Conforme é possível observar, para a AD, o sujeito é constituído através da sua historicidade, pelas suas aderências em outros dizeres, nas vozes de outros interlocutores, marcados pela ideologia, que deslizam sob a luz do acaso, do jogo e dos equívocos. Os efeitos da história é que constituem a memória, no entanto não estamos falando da história como sucessão de fatos já dados, dispostos em seqüência cronológica, “mas os modos como os sentidos são produzidos e circulam” (ORLANDI, 1996 apud MANZAN, 2005, p. 71). Para a AD, o que interessa não são os fatos, mas a significação que não é entendida como algo exterior, mas significando a historicidade como história do sujeito e do sentido. Dessa forma,

[a]o produzir sentido o sujeito se produz, ou melhor, o sujeito se produz produzindo sentido. É esta a dimensão histórica do sujeito – seu acontecimento simbólico – já que não há sentido possível sem história, pois é a história que provê a linguagem de sentido, ou melhor, de sentidos (MANZAN, 2005, p. 71).

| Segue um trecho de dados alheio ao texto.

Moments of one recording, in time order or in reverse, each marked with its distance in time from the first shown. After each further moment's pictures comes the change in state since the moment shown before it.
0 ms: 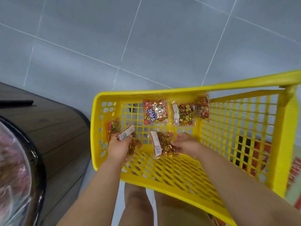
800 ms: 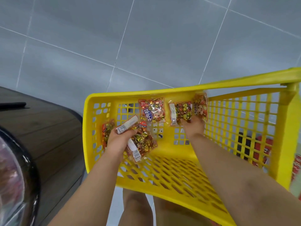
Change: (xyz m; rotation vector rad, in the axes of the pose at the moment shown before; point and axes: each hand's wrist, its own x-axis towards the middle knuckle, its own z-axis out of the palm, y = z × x) left_hand 0.013 0.018 0.012 -0.144 -0.268 0.007; right_hand 0.047 -0.025 -0.027 -0.323 0.655 -0.163
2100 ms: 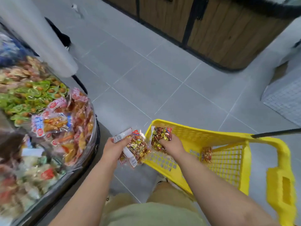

No interdiscurso, a formulação discursiva se dá através de uma relação múltipla com outros discursos, que possibilitam o deslize do dizer e a constituição de outros dizeres. É nessa complexidade de deslize, transformação do dizer, que se processa a historicidade. As palavras significam pela história e pela língua, não é propriedade do sujeito, este “diz, pensa que sabe o que diz, mas não tem acesso ou controle sobre o modo pelo qual os sentidos se constituem nele” (ORLANDI, 2000, p. 32), pois os seus dizeres são da ordem de uma construção do inconsciente a qual não tem entrada diretamente.

A possibilidade do discurso se efetiva em uma relação direta entre o já-dito e o que está se dizendo, em que o discurso se concretiza na elaboração (intradiscurso), que é o que estamos dizendo no momento dado. Assim, as formulações que se constituem ao longo da história, memória (interdiscurso) é que tornam possível o sujeito se significar. Então, o dizer se organiza através do jogo da memória (constituição) e da atualidade (formulação) (ORLANDI, 2000).

No interdiscurso, a memória é afetada pelo esquecimento. Segundo Pêcheux (1988), existem dois tipos de esquecimento. O primeiro, também chamado de esquecimento ideológico, é aquele que provoca a ilusão de sabermos do que falamos. Na verdade ele age encoberto por um véu (inconsciente), no sentido que faz acreditar que somos origem daquilo que falamos. Entretanto, somos afetados pela ideologia e pelo inconsciente. Já o segundo, é o esquecimento da ordem da enunciação, que produz a impressão de haver uma ligação direta entre o pensamento, a linguagem e o mundo. Por esse motivo, acreditamos que o que falamos só pode ser dito de uma maneira e não de outra. O teórico francês define o segundo tipo de esquecimento como o

“esquecimento” pelo qual todo sujeito-falante “seleciona” no interior da formação discursiva que o domina, isto é, no sistema de enunciados, formas e seqüências que nela se encontram em relação de paráfrase – um enunciado, forma ou seqüência, e não um outro, que, no entanto, está no campo daquilo que poderia reformulá-lo na formação discursiva considerada (PÊCHEUX, 1988, p. 173, grifos do autor).

Salientamos que os processos do dizer já estão em curso quando nascemos e é o sujeito que entra nesse processo para se constituir. Os discursos não se originam em nós. Mas é nesse jogo entre o diferente e o mesmo, entre o já-dito e o “a se dizer” que os sujeitos e os sentidos se movimentam. A língua e a história são determinantes para que haja sentido e sujeitos. O esquecimento é fundamental para que o sujeito e os sentidos imprimam marcas de pertencimento em uma dada realidade discursiva (ORLANDI, 2000).